Large floods, such as those generated under ice-jam conditions or those with high return periods (see Buttle et al. 2015 in this issue for examples of major floods across Canada since 1995), provide a major source of physical disturbance and suspended sediment movement that can be detrimental to instream aquatic habitat, but beneficial to floodplain ecology. Moderate floods with relatively low return periods can be particularly beneficial to aquatic habitats by providing woody debris that contributes to habitat complexity and diversity, by flushing fine sediments and by providing important food sources from terrestrial origins. In addition to sediment concentration and loads, floods also influence water-quality parameters, such as metals and pH depression, which further influence river ecology.

This overview paper also recognizes the importance of linkages between floods and habitat connectivity and refugia, and the ability of aquatic resources to recover from flood disturbance. Additionally, the floodplain forest plays a role in channel configuration, as well as in many other processes contributing to the river ecology, such as allochthonous inputs of carbon, moderating bank erosion, food-web dynamics and other influences. Several species of trees are dependent on floods for reproduction, and floods can limit competitive encroachment of upland vegetation. Floods play a critical role in deltaic environments where high flows and overflow connect to delta lakes and wetlands, which is important in sustaining water balances (ponded water) and influencing nutrient supplies. Incorporating flood-ecology understanding into basin-scale management approaches is advocated for maximizing the resiliency of riverine and floodplain ecosystems to anthropogenic stressors (e.g. Biron et al. 2014).

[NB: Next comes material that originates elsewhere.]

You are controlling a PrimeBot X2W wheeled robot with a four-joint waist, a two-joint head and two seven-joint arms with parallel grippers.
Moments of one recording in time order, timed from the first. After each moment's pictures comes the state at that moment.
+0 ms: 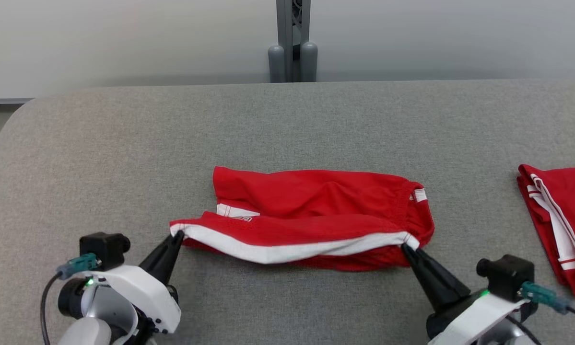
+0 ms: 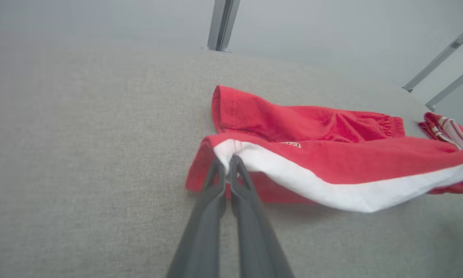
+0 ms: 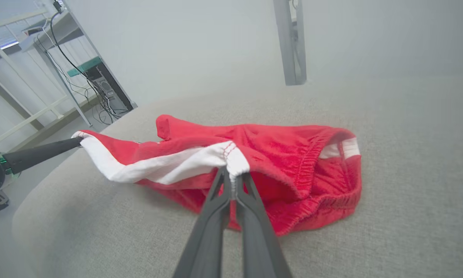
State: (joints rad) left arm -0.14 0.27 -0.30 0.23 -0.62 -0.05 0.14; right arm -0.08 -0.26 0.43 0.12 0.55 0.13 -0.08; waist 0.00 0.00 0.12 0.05
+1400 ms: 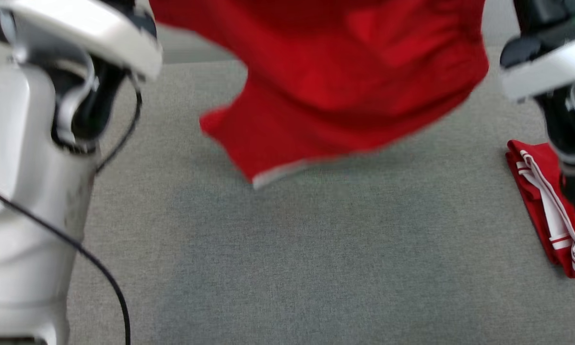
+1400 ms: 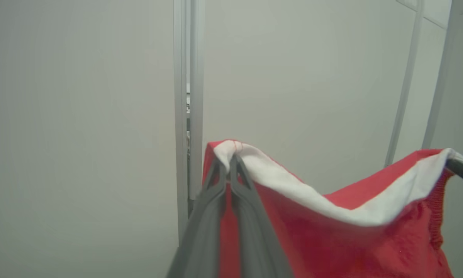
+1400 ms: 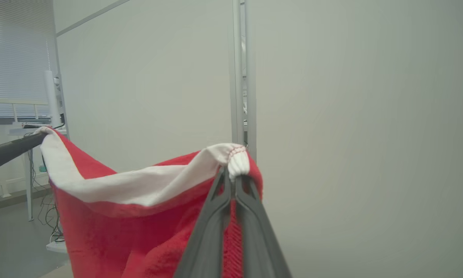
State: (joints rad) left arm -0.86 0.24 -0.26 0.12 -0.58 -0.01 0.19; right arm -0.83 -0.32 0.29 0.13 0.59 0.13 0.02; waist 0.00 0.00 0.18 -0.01
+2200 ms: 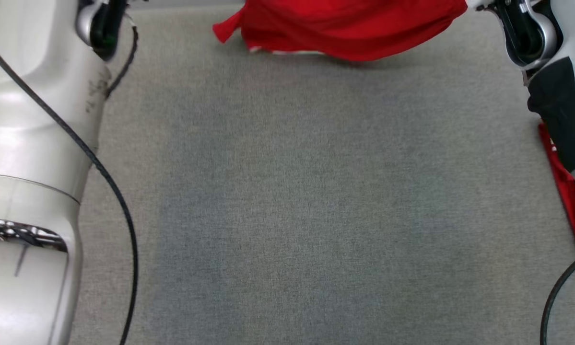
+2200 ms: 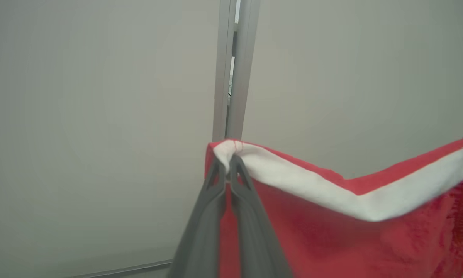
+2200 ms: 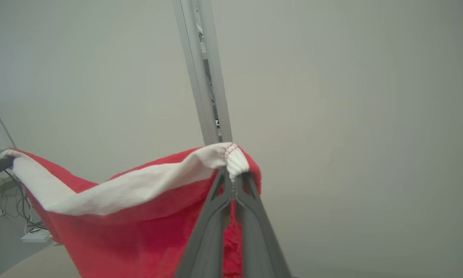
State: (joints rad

Significant factors that have already produced changes and will likely influence future flood regimes in Canada are river flow regulation, land-use change, urban development and climate change. Following from the potential changes to the magnitude and timing of floods resulting from these environmental stressors, it is recommended that future research efforts should focus on enhancing our understanding of the ecological aspects of floods, and especially under ice-jam conditions. This new information will prove invaluable in preserving, protecting and managing the natural resources provided by riverine ecosystems.

Acknowledgements

We thank the four anonymous reviewers for their detailed and constructive comments on a previous version of this manuscript.